Homunculi and other arcane things


To combat some burn-out, I took a class last year from the amazing Leighanna Light.  (Here is her website if you want to see her work.  She is awesome.  http://www.leighannalight.com/)

The class was about something else entirely but we used metal tins and stuff to make a figurative sculpture.  It was neat but frustrating to me as I missed my metal working tools where parts joined together, I wanted to use cold connections and other jewelry techniques.  I wanted to be more intricate and handcrafted with deep complexity and meaning built deep in the sculpture.

Since then I have started creating what I have come to call Homunculi (plural)/Homunculus (singular) - or informally "My little Mens".  I use all my metal cold connection techniques along with other jewelry making skills.  Many of the parts are fabricated from bits of metal I dig out of the recycling bin in the studio.  It often takes me a month of combing through the bits to make a sculpture. Then something will set me off and another thing entirely happens.

I start with an empty Altoid tin, take it apart and burn the paint off.  I add texture, patina, my own paint, stamp words, shapes - what ever moves me at the time.  Then I create a feeling or a impulse, or a suggestion of some sort using fabricated/discarded/collected/loved bits and pieces from a long life.  Almost everything I use has a story of when it was collected and why.  I love repurposing things I have loved and dragged along for the decades into a piece of art that will find a new home and create new stories. 

I just finished this one and am totally in love with it.   The face is a mold taken from a doll I had as a child, cast in paper clay, and glazed with many layers of paint and varnish.  I would tell that doll things I told no one else.  Sometimes even my dreams.

Dream


It's been a rough year, health-wise.   I have had three cancer scares, two have resolved into something else - one is still pending some time passing.  It's so frustrating there isn't a blood test for cancer - why do we have to go home and let time pass and then get another X-ray to see if it's grown?  So that is going on.  Another X-ray later this summer to see if the spot has changed at all, I'll keep you posted.

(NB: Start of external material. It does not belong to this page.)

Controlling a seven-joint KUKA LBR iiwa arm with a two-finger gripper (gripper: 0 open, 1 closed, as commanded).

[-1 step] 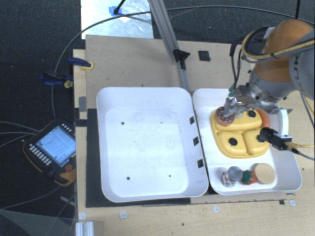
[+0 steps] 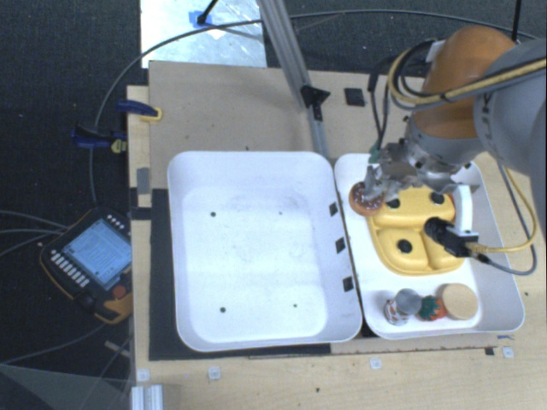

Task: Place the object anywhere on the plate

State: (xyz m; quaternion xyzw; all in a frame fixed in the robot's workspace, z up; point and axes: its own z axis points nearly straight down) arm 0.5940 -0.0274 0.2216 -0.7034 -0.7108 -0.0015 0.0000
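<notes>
While over the yellow plate (image 2: 416, 233), fingers (image 2: 373, 180) touch a round object (image 2: 367, 201).

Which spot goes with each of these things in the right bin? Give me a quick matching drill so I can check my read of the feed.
Things:
1. yellow plate
2. brown round object
3. tan disc
4. hand

Places:
A. at the plate's left edge, under the hand
B. near corner of the right bin, by the rim
C. middle of the right bin
D. above the plate's left edge, on the arm's end

Pairs: 1-C, 2-A, 3-B, 4-D
</notes>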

And I had a heart-attack, well, I thought I might be having a heart attack.  The symptoms women have are very different than men* so I decided to go into the ER when I started to faint when I was just sitting.  It was a well-oiled chute once there - all sorts of things just happen.  One of the things was getting hooked up with leads and my heartbeat checked.  Another thing was getting some serious X-rays.

The doctor came in to tell me I have the heart of a 30 year old (who I imagine will want it back some day) and sent me home.  The next day, I got a call about a spot on my lung.  So that is where this Homunculus started.

The left arm is created of the actual leads attached to my body sewn together with wire.  The face is hand-sculpted in paperclay and painted and patinaed.  I've actually shown you the story I create inside each sculpture, inside the tin - I put something special to share.  To tell more of the story.  To remind us to keep the focus on being alive for as long as we can.  Each of the parts, as with all the Little Mens means something, has a deeper story to tell.

Sufficient unto the Day
Still alive so live


This is PLU - the cash register key on the chest.  Various bits of this Homunculus were from the old electronic cash register my husband and I used to haul around to all the zillions of art in the park type shows we used to do.  It did good, helping us with taxes and making change.  But it eventually died.  I tore it apart and kept the cool bits.  This is one of my favorites with all the electronic parts and then the chip brush that kept ending up as the leg.  The switch is attached to the bit that held the bills in the tray.  You can also see "the rest of the story" inside the tin below.



Please look up

Created from a long thin tin which doesn't have more story inside, btw.   Raven has a hand sculpted face created from paper clay and heavily patinaed.  The bell is something I bought in the early 1970's when I was making macrame wall hangings.  It finally found a home along with a bit of turquoise nugget and the back of an old pocket watch.

Raven

Arcane drawings on the raven face.

It's almost dyeing season again!  I am really excited!  I pulled out my indigo pot and refreshed it and dyed some silk.  Ahhh. Better now!


http://www.heart.org/HEARTORG/Conditions/HeartAttack/WarningSignsofaHeartAttack/Heart-Attack-Symptoms-in-Women_UCM_436448_Article.jsp


Comments

Very cool stuff. Art is usually meaningful, even when the artist tries to obscure the meaning. I like that your pieces have a story (and a history) that you share, but are evocative enough to feed my own reactions.